Found in Fudge’s red Toyota truck at the time of his initial arrest, on August 30, 2011, were a number of documents and other items, including driver’s licenses and documents with personal and bank account information in the names of individuals who had not previously been identified by law enforcement as victims. The intended amount of fraud and attempted fraud that is attributed to the illegal activities of Lawrence Fudge and his ring—from conducting fraudulent transactions against victims’ bank accounts and opening retail store credit accounts in victims’ names and then making purchases with those accounts—is more than $357,030.
Examples of Fudge’s fraud include: in August 2011, accounts at Home Depot, Lowe’s, and Target were opened using the identity of victim C.S. More than $8,000 in purchases were made with those fraudulent accounts and more than $1,500 was fraudulently withdrawn from her Bank of America bank account.

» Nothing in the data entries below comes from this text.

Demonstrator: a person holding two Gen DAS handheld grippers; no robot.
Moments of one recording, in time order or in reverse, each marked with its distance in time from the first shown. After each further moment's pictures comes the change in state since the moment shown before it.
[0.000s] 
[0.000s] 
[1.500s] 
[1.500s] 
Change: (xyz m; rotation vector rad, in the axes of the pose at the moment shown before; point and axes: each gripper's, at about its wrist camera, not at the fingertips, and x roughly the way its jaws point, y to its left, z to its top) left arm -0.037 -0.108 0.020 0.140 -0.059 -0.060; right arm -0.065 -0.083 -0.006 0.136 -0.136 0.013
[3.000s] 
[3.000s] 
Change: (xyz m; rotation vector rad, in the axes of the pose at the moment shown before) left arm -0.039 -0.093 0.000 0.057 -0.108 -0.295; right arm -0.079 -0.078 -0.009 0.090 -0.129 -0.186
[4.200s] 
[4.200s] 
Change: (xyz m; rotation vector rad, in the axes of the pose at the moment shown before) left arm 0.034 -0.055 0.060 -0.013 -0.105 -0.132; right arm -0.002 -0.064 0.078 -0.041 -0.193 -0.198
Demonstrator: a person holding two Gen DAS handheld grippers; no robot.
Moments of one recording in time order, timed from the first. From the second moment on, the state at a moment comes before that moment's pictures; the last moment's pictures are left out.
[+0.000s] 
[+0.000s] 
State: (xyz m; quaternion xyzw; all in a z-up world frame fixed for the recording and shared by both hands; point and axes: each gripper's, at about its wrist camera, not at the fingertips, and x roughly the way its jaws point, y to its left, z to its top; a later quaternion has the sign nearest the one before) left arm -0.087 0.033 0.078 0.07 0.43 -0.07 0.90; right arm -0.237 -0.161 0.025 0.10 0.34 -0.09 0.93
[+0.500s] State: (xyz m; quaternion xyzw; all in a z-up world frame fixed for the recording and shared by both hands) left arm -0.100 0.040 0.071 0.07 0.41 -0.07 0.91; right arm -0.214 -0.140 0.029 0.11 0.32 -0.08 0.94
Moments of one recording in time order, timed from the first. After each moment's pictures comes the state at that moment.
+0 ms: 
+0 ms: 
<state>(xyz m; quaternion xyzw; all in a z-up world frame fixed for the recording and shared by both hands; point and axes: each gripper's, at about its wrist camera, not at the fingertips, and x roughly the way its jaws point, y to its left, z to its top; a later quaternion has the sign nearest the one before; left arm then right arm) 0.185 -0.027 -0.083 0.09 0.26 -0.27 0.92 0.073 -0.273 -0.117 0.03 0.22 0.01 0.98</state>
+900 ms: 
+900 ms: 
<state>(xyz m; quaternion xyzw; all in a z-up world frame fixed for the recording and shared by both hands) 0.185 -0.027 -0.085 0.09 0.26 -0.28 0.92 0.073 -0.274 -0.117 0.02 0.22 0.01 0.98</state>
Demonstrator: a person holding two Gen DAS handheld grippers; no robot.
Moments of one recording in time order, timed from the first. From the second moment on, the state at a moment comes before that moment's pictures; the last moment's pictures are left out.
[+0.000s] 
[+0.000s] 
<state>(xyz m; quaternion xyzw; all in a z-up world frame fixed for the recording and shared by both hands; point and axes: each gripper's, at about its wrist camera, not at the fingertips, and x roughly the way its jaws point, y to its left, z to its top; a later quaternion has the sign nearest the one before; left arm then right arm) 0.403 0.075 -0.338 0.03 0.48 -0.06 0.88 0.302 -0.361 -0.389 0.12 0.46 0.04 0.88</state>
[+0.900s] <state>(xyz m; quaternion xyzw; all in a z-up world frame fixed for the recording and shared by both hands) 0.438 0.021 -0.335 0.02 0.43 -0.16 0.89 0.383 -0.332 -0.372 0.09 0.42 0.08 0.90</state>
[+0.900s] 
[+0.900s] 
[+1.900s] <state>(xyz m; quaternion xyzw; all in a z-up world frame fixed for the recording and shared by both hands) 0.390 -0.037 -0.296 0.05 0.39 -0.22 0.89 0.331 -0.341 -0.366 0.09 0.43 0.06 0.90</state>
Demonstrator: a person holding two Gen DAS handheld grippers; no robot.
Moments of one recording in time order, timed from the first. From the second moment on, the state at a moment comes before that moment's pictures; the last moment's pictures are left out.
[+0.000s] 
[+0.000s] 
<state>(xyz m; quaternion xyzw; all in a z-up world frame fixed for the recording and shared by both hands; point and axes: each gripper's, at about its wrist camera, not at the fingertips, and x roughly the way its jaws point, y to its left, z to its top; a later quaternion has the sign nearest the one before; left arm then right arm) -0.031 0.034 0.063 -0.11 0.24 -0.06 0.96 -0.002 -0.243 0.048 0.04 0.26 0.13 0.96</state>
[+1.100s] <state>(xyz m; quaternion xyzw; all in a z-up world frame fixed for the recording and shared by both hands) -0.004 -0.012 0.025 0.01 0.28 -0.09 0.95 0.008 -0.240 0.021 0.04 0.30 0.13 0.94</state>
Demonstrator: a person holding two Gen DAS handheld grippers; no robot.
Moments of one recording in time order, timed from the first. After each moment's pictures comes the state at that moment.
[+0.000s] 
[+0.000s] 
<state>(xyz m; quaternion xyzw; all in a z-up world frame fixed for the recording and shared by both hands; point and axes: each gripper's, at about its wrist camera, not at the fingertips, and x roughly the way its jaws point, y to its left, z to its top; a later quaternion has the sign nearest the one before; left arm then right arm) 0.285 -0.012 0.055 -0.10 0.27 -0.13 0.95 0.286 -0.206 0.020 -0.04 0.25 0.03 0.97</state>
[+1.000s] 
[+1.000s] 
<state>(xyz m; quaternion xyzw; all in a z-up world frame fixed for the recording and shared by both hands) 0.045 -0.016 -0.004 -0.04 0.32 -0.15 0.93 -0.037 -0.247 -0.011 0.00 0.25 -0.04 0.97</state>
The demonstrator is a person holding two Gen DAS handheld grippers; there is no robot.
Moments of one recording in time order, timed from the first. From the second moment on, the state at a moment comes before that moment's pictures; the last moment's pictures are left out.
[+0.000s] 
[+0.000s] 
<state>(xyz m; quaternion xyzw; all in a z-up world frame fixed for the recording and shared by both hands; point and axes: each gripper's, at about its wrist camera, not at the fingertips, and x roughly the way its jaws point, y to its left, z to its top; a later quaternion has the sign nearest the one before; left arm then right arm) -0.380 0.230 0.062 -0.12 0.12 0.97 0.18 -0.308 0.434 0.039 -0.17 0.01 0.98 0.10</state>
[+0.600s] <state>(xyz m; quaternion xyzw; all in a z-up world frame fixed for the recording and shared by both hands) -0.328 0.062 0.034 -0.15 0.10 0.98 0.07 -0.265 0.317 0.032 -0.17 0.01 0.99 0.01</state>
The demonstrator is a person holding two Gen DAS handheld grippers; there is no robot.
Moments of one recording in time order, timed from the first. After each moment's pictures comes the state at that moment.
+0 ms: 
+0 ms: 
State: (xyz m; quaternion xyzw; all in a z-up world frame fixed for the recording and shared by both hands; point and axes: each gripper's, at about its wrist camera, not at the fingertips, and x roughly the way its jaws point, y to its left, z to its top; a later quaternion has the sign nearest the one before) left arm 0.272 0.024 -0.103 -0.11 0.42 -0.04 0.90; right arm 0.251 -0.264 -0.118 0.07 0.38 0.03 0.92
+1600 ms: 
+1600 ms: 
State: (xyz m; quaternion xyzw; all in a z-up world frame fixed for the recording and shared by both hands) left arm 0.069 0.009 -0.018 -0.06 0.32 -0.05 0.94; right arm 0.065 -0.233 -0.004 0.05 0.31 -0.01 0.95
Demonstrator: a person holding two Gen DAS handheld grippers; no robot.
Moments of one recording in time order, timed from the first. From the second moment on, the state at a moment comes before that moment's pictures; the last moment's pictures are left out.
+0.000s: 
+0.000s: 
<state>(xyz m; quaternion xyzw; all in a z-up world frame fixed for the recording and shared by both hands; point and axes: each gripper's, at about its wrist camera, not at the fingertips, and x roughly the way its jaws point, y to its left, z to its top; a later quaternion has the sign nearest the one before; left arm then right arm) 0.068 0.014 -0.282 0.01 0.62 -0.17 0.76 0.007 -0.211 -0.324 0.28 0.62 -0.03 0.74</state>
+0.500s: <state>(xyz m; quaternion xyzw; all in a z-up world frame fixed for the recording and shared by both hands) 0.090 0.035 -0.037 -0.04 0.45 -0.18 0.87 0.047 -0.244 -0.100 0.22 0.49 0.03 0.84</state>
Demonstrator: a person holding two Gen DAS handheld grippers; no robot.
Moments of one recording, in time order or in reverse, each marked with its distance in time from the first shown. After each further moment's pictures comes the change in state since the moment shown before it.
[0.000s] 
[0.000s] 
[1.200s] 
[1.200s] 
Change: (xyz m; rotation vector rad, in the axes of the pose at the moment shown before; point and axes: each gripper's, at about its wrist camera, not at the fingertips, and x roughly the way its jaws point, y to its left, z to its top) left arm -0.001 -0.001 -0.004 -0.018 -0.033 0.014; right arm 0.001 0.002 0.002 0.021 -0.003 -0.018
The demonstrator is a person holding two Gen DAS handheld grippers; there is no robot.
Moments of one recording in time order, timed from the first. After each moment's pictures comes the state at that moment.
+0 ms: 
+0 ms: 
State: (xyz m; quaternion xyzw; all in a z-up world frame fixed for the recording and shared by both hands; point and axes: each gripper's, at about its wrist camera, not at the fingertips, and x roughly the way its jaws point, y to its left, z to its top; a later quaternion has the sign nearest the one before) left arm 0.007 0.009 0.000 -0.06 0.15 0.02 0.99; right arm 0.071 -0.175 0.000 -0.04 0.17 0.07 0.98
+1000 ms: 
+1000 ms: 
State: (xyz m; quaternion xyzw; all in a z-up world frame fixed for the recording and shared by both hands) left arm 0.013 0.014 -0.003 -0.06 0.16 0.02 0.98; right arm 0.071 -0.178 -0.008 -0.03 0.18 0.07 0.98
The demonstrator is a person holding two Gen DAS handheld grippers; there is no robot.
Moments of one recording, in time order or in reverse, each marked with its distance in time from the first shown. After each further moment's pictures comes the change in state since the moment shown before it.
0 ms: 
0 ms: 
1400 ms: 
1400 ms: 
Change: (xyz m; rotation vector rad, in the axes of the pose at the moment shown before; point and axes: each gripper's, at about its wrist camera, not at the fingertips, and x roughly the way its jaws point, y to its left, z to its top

In that same timeframe, accounts at Lowe’s, Target, and Sam’s Club were opened using the identity of victim M.W. with more than $15,000 in purchases made with those fraudulent accounts, and additional accounts at Best Buy and Staples attempted to be opened. Also in that same time frame, accounts at Home Depot, Lowe’s, Best Buy, and Target were opened using the identity of victim P.V. with more than $10,000 in purchases made with those fraudulent accounts.
Several of the victims have detailed the emotional distress and negative impact these crimes had on their lives. They describe their fear, their feelings of violation, and the lack of safety they now feel and, indeed, may always feel. One victim, who is a widow, described how the theft of the identity of her deceased husband left her “shaken to the core,” with the realization that her husband’s insurance policy, meant to protect his family, was the means of the theft of his identity and her security.
In addition to the prison term, U.S. District Court Judge Lawrence F. Stengel ordered restitution of $311,878, a special assessment of $3,300, and 10 years of supervised release.
The case was investigated by United States Postal Inspection Service and Federal Bureau of Investigation, with the assistance of multiple local police departments. It was prosecuted by Assistant United States Attorney K.T. Newton.